В то утро доктор Трауб надел рубашку из синтетики, каких давно уже никто не носит, и потому ужасно потел. Когда сестра пропала, я неделями представлял странную сцену: Саммер толкает дверь в здание с большими окнами и стенами тоньше картонки и подходит к прилавку, за которым стоит женщина в рубашке из такой же материи; она улыбается сестре с искренней готовностью выслушать посетительницу — не важно каким, мрачным или душещипательным, окажется ее рассказ — и посочувствовать ей.
Доктор Трауб надел очки, поднес листок к глазам, чуть склонив голову, и я обнаружил, что макушка его гола, как колено. Потом он устроился поудобнее в кресле, поднял очки на лоб и впился взглядом в меня:
— Так. Расскажите о них.
Я глубоко вдохнул, словно собирался нырнуть глубоко-глубоко за чем-то перламутровым, погребенным под толщей воды и песком — за раковиной? Или за амфорой. Или за ядовитым животным.
— Моя сестра исчезла…
— Исчезла? — повторил доктор Трауб. Его голубые глаза не выражали ничего; они казались пуговицами, обтянутыми светлой тканью.
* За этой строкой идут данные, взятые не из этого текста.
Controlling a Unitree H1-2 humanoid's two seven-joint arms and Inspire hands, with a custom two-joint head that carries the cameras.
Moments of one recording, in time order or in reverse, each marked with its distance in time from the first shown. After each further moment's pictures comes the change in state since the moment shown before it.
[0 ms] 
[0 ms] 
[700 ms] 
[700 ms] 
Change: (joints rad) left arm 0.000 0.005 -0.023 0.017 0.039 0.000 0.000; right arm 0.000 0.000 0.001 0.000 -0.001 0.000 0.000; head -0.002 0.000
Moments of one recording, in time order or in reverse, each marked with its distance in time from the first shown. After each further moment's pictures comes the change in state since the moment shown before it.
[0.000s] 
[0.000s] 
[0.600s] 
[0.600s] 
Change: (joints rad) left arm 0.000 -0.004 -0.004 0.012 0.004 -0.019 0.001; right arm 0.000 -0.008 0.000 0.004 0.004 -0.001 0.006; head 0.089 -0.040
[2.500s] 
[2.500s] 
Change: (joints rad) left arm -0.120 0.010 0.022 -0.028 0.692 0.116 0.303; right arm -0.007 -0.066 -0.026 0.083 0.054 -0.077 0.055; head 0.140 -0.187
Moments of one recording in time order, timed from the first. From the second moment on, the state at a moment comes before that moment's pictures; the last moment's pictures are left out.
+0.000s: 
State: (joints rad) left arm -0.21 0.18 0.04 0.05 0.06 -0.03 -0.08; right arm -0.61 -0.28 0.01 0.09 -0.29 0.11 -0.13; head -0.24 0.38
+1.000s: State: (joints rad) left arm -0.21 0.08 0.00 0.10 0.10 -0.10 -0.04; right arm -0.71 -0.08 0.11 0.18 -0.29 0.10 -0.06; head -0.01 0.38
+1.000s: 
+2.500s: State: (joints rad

Тогда я понял, что доктор Трауб никогда не слышал ни о Саммер, ни о нашей семье. Я был ошеломлен. Я понял, что девушки могут испариться, стать дыханием ветерка или пением птиц. Или разложиться где-нибудь в лесу в куче набросанной второпях земли под действием времен года, дождей, червей и стать кучей костей, чистых и белых, и лежать под ногами гуляющих, ничем не выдавая себя. И никто о них не вспомнит, не прочтет молитву — их имена уже ничего никому не говорят. Они тихо позвякивают, как колокольчики в летнем небе. И тогда, хотя прошли годы и годы, я заплакал, как мальчишка, как чертов сопляк. Я так давно не думал о сестре, что уже и не помнил, когда в последний раз произносил ее имя.